Planned infill stop in Fremont, California

Irvington is a planned Bay Area Rapid Transit (BART) infill station in the Irvington District of Fremont, California. As of November 2023, estimates from the city anticipated construction to begin in mid-2026, with the station opening for service in 2031.

==History==

The station has been planned since it was studied as part of the Warm Springs extension in 1979, and its construction was approved by the BART board in 1992.

The Warm Springs extension began construction through the Irvington District in 2009, to connect Fremont and Warm Springs. The proposed station at the center of Irvington, once considered optional, was part of the extension. However funding for construction of the station fell through. The station had been envisioned for completion in 2015. Provisions for personnel access and preliminary foundation work were included when track was laid through the site.

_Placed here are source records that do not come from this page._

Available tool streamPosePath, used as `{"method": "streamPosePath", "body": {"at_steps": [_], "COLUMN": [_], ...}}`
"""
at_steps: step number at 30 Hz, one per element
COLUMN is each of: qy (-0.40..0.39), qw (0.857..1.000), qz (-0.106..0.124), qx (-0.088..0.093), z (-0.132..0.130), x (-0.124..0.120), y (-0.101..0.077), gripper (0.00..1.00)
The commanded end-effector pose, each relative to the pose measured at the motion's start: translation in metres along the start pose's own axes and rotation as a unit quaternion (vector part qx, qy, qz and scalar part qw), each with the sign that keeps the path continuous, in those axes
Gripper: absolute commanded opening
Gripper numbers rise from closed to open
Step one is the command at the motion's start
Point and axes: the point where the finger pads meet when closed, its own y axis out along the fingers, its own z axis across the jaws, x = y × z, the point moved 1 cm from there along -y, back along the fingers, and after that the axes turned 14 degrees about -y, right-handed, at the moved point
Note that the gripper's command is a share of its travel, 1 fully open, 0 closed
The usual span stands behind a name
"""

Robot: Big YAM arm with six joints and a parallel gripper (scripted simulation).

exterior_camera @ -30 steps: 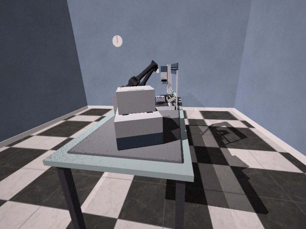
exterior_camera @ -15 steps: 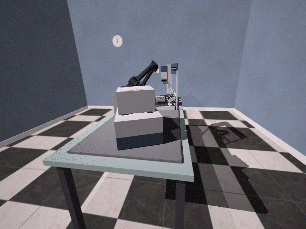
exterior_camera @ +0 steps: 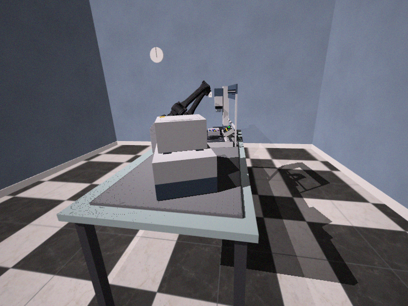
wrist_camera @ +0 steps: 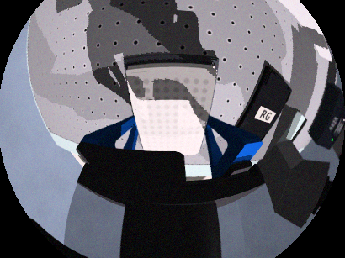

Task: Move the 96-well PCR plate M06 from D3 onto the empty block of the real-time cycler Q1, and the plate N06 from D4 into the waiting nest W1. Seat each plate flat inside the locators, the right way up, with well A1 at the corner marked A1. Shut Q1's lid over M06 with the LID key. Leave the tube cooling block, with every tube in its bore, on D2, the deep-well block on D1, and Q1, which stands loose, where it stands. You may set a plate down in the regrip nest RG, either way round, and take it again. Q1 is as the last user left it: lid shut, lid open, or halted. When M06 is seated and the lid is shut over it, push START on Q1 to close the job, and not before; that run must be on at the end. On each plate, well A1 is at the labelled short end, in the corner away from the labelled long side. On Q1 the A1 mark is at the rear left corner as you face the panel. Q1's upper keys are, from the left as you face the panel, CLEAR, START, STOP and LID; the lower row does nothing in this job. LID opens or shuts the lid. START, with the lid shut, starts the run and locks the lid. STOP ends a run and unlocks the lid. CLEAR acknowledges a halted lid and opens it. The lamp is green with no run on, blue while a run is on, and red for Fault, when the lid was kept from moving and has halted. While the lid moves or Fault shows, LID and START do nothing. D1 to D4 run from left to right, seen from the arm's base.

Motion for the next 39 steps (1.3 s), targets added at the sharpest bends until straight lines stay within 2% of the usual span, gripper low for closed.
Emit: {"method": "streamPosePath", "body": {"at_steps": [1,13,19,27,28,39], "qy": [0.01,0.011,0.018,0.012,0.01,0.007], "qw": [1.0,1.0,1.0,1.0,1.0,1.0], "qz": [-0.002,-0.009,-0.005,-0.008,-0.008,-0.011], "qx": [0.001,0.009,0.004,0.01,0.012,0.018], "z": [0.0,0.003,0.001,0.011,0.012,0.012], "x": [0.01,0.015,0.014,0.012,0.011,0.003], "y": [-0.005,-0.003,-0.003,-0.011,-0.012,-0.014], "gripper": [0.0,0.0,0.0,0.0,1.0,1.0]}}
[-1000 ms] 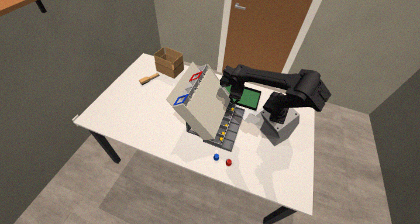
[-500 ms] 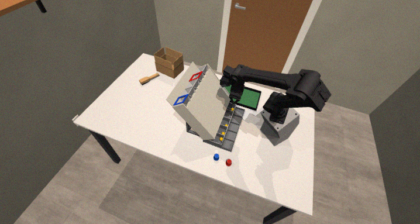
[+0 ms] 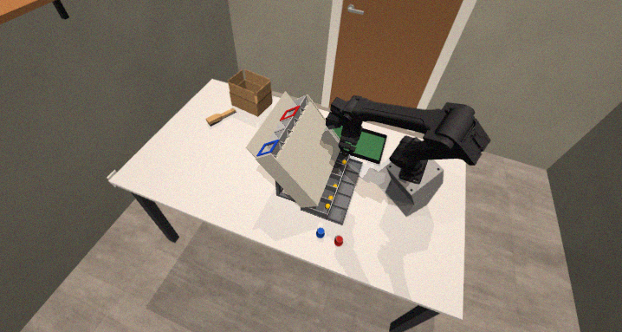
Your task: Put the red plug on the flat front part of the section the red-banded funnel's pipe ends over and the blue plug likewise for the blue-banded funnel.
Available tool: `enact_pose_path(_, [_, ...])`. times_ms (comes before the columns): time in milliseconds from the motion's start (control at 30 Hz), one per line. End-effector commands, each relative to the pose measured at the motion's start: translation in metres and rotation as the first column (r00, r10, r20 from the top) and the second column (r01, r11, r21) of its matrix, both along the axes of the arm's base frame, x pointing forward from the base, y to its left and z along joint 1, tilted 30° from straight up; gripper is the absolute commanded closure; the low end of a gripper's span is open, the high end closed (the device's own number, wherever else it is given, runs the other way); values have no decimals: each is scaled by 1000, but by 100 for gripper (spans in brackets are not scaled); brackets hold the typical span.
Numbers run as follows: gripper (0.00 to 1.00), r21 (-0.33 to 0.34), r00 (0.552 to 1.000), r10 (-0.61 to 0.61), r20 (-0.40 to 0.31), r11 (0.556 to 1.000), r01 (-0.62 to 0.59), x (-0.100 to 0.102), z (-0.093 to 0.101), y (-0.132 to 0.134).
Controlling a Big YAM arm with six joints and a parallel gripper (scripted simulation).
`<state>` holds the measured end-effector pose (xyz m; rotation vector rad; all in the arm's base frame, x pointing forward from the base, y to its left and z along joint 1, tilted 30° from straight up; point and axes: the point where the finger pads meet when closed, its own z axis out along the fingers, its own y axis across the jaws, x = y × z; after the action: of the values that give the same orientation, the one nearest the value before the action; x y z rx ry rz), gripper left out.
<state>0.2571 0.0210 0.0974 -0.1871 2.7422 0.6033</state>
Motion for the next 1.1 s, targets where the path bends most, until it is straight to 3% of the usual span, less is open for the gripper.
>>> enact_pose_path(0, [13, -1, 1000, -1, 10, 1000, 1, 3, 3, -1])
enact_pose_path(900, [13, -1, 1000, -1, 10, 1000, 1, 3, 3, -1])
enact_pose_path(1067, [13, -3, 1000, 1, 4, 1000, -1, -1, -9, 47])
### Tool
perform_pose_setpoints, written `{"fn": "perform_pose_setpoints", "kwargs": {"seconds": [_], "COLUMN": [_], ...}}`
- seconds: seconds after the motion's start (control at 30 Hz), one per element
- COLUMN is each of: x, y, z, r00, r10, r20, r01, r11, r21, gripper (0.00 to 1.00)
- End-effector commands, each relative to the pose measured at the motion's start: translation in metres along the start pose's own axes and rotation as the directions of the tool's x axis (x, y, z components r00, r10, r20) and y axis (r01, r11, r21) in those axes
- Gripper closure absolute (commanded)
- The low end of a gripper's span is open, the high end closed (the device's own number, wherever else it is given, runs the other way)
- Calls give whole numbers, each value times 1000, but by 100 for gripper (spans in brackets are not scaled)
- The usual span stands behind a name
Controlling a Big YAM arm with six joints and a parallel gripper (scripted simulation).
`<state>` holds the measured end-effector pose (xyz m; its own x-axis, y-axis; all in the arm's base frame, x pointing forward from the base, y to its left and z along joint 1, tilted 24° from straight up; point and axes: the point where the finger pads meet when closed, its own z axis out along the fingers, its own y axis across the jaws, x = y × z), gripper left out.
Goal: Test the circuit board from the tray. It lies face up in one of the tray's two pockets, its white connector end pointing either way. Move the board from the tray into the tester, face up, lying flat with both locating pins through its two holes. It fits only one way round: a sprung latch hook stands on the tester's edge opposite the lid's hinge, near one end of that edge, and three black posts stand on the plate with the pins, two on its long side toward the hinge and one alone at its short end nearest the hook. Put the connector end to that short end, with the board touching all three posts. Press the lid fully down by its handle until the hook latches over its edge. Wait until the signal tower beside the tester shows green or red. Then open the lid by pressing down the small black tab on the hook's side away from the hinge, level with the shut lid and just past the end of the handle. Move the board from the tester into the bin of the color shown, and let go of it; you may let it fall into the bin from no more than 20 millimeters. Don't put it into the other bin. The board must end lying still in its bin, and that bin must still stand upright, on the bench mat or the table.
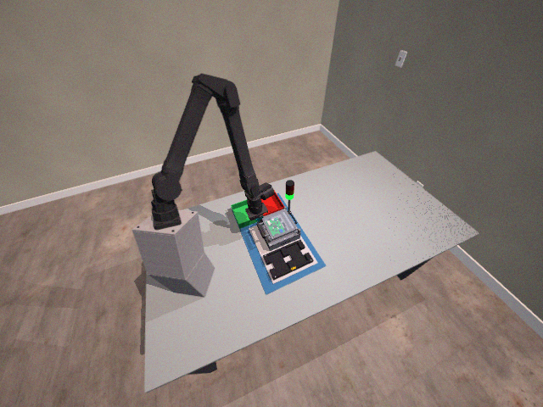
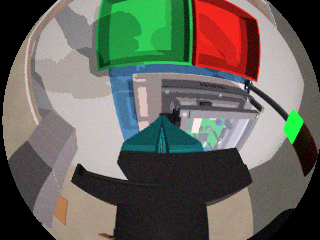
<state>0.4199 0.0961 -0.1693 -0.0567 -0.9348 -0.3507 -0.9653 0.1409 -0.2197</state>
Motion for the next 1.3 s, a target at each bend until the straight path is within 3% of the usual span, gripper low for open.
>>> {"fn": "perform_pose_setpoints", "kwargs": {"seconds": [0.0,1.27], "x": [-7,-8], "y": [-8,-4], "z": [-6,-9], "r00": [1000,1000], "r10": [-4,-3], "r20": [3,3], "r01": [4,3], "r11": [1000,1000], "r21": [11,9], "gripper": [100,100]}}
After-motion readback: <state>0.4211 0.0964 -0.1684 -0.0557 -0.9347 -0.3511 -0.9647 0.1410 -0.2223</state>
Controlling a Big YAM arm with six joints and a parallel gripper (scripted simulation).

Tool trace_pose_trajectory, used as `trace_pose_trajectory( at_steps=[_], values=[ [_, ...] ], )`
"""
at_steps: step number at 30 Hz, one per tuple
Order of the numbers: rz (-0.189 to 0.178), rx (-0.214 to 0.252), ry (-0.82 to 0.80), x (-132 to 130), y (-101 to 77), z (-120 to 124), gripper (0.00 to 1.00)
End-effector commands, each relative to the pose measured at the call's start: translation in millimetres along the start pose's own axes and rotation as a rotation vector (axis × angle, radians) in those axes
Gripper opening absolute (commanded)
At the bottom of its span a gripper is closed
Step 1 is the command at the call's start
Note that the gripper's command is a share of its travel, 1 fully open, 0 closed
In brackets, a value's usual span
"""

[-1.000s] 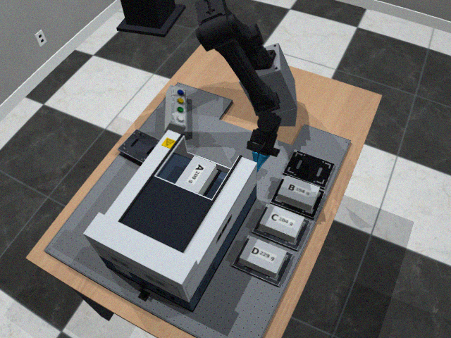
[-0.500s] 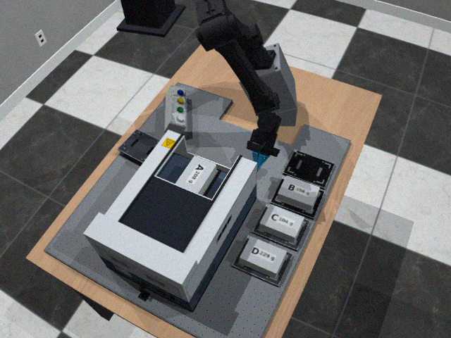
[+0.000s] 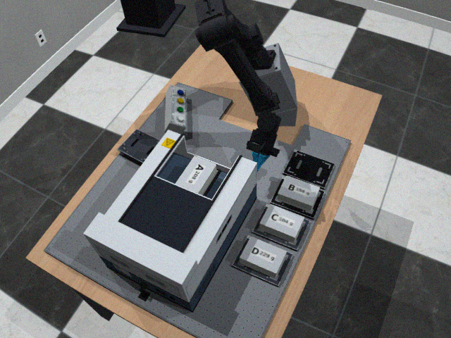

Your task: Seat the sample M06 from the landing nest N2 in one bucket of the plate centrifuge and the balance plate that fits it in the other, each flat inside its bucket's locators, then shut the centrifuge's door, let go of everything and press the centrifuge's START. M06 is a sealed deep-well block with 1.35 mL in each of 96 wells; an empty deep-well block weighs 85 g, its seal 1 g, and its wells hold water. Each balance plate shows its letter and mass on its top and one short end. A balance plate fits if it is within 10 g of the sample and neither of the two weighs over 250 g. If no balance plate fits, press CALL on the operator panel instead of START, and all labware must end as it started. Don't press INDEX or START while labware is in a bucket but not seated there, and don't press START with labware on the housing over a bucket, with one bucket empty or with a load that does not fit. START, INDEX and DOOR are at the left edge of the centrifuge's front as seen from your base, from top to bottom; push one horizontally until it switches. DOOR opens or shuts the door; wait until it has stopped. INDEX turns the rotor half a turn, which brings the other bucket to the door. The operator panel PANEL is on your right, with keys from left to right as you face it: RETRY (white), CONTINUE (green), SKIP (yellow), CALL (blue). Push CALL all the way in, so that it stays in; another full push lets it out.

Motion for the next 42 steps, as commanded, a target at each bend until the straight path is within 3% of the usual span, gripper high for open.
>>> trace_pose_trajectory(
  at_steps=[1,42],
  values=[
    [0.012,-0.006,-0.001,-8.9,0.9,-3.5,0.0],
    [0.012,-0.008,0.0,-9.9,1.1,-5.5,0.0]
  ],
)
Point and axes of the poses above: the point where the finger pads meet when closed, its own y axis out along the fingers, its own x axis across the jaws, z = x × y, the point moved 4 cm from there along -y, back along the fingers, and after that the axes turned 5 degrees about -y, right-handed, at the moved point
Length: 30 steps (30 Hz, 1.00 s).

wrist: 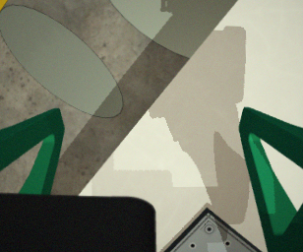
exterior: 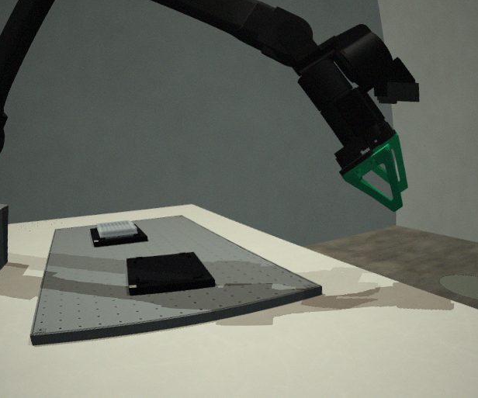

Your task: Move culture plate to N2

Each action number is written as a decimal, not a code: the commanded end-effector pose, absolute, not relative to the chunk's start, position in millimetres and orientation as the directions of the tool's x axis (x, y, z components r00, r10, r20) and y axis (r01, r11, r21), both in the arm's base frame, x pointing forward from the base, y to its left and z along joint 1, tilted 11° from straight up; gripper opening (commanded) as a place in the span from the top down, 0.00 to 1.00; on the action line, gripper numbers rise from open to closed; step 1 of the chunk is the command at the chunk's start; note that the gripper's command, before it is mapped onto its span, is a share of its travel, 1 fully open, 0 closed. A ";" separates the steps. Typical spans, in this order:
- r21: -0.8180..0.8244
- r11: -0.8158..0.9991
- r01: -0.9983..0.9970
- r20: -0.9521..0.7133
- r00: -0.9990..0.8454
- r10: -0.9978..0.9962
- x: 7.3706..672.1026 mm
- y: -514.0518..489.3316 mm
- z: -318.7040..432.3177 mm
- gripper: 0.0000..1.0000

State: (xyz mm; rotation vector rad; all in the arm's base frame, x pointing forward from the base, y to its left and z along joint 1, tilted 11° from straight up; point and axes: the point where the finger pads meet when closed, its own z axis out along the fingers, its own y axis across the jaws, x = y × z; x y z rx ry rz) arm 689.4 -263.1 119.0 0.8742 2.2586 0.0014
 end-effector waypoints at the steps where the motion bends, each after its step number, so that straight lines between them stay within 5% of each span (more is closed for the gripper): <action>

The city of Fremont had planned to finance the $140 million station through redevelopment agency bonds in 2009, but the bonds were cancelled when the California State Legislature abolished the redevelopment agency. In 2014, Measure BB and the Alameda County Transportation Expenditure Plan received voter approval with $120 million listed for the Irvington BART station that was contingent on full definition of the capital project and its inclusion in a future Capital Improvement Program. A reevaluation of the environmental impact study was undertaken by the city in 2017.

The BART Board of Directors confirmed they had voted to authorize the Irvington station in August 2019, with construction to start in August 2022 and complete by August 2026. As of November 2023, the start of construction was pushed back to mid-2026 and the station opening to 2031.